Ireland Shakespeare Forgeries - Artifacts On Display

Artifacts On Display

From the moment of discovery Samuel Ireland invited friends in to see his new possessions. On 20 December 1794 Sir Frederick Eden came to examine the seal on the Fraser lease. He announced that it represented a quintain, a device used in lance practice, and the conclusion was that Shakespeare had used it as a play on his own name. In February 1795 however he issued a general invitation to literary men to come to his house and examine them. The exhibition was a roaring success. Samuel Parr and Joseph Warton on hearing Samuel Ireland read the “Profession of Faith” proclaimed it superior to anything in the English liturgy. James Boswell got down on his knees to kiss the relics. Scottish antiquarian George Chalmers and educator Richard Valpy visited frequently, and editor James Boaden, author Herbert Croft, and poet-laureate Henry James Pye (among others) testified publicly to their belief in the authenticity of the papers.

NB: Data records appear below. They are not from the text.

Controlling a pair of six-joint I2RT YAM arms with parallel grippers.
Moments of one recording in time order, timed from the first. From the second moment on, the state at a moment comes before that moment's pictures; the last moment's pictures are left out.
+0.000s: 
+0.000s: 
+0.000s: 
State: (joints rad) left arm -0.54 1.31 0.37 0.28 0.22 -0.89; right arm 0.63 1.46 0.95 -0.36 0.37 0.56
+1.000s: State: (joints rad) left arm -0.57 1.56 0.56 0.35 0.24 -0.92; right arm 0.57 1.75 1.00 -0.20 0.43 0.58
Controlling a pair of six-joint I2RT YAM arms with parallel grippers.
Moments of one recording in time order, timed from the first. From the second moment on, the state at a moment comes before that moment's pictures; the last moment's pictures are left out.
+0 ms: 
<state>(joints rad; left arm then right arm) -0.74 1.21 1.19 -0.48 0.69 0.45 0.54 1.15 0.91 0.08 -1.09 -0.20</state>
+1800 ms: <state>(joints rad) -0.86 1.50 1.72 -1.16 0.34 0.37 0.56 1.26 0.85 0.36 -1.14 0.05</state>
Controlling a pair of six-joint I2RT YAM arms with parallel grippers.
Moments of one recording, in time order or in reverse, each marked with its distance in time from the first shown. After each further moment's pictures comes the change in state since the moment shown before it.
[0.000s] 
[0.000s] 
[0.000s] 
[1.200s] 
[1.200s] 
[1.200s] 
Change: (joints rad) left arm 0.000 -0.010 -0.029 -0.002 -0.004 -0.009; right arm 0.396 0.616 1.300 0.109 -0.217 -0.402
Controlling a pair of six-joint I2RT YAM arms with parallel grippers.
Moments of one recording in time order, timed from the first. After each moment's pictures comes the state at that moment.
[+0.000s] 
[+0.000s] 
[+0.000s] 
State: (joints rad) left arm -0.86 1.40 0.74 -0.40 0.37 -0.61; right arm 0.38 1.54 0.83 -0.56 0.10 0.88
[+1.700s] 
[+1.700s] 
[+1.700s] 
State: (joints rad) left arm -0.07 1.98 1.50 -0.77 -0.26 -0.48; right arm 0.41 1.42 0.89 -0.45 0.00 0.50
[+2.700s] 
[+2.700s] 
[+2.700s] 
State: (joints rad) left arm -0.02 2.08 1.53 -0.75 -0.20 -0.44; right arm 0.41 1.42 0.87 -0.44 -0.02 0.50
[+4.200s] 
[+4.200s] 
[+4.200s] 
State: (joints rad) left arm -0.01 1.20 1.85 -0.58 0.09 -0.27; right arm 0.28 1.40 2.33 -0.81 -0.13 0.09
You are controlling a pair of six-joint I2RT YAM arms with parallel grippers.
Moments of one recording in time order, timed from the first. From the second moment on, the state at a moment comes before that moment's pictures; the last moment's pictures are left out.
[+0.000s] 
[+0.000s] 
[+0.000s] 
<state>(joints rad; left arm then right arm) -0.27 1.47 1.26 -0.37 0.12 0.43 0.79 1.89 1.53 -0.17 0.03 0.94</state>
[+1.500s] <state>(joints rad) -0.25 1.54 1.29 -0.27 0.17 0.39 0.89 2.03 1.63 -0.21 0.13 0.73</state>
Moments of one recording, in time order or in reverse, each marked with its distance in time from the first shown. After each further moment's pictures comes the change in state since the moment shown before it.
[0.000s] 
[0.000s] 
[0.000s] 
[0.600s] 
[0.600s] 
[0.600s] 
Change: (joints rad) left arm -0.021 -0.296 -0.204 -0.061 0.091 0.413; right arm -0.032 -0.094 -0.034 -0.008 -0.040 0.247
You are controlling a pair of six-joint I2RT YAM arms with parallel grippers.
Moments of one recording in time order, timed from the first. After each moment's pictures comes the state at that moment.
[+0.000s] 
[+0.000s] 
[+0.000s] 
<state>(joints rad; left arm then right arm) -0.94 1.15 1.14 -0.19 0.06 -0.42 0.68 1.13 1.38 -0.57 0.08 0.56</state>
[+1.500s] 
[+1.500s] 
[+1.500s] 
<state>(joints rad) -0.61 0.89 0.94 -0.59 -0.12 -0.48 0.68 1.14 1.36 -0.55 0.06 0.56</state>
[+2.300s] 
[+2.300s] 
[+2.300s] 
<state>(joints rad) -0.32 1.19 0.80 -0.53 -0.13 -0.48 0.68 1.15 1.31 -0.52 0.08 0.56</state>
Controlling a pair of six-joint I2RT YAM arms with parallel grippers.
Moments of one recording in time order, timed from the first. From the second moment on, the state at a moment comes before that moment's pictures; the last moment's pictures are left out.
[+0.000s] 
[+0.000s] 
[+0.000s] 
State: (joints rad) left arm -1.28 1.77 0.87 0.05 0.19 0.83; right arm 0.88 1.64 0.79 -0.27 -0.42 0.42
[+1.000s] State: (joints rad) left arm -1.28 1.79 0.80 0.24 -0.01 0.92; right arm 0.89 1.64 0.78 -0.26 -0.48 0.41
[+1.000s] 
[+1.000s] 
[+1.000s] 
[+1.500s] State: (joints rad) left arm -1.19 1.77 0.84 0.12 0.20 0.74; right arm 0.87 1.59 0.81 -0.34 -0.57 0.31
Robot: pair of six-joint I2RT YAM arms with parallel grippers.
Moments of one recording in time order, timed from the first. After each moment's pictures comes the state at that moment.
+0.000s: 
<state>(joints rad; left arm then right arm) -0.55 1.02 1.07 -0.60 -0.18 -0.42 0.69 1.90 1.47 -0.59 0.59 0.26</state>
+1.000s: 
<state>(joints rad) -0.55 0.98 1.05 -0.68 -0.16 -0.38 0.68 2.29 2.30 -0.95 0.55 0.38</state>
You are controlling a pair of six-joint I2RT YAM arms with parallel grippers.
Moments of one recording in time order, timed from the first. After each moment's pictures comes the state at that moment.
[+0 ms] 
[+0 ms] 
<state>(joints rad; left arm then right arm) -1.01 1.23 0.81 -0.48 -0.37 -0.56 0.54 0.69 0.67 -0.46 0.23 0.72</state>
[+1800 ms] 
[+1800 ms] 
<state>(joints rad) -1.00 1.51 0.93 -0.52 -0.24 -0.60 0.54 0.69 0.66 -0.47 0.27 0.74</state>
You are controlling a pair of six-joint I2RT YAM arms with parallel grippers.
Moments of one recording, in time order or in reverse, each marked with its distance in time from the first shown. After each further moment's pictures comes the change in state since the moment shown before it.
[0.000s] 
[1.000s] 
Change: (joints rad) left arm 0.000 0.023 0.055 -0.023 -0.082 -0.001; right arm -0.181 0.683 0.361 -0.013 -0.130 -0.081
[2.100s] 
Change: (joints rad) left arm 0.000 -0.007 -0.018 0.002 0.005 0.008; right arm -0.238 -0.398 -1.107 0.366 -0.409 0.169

One hitch developed when an alert visitor noted that a document supposedly written by the Earl of Leicester was dated 1590, whereas the nobleman had died in 1588. When Samuel Ireland confronted his son with this information, William Henry wanted to burn the document, but his father demurred. He suggested that the document might have been misdated at some later time, and the two agreed to tear off the date. The item was displayed, and subsequently printed, in this mutilated form. At least two scholars, antiquary Joseph Ritson and classicist Richard Porson, correctly recognized the documents as forgeries, and editor Henry Bate Dudley started lampooning the papers as early as 17 February 1795.

As Samuel Ireland did not invite the two greatest Shakespeare scholars of the day, Edmond Malone and George Steevens, to examine the manuscripts, suspicion was aroused. As one writer noted "The publick would certainly have been gratified to know, that these extraordinary MSS. had been deemed genuine by Dr. Farmer, Messrs. Stevens or Malone; whose literary characters might have served as letters of credence." Samuel Ireland later observed that he was "of a different sentiment with regard to the sanction, which his inspection would afford them." He did however attempt to get Richard Farmer to look at the papers without success.

The exhibition, which roused much public excitement, continued for more than a year. On 17 November Ireland and his son carried the papers to St. James’s Palace, where the Duke of Clarence and Mrs. Jordan examined them, and on 30 December Ireland submitted them to the Prince of Wales at Carlton House.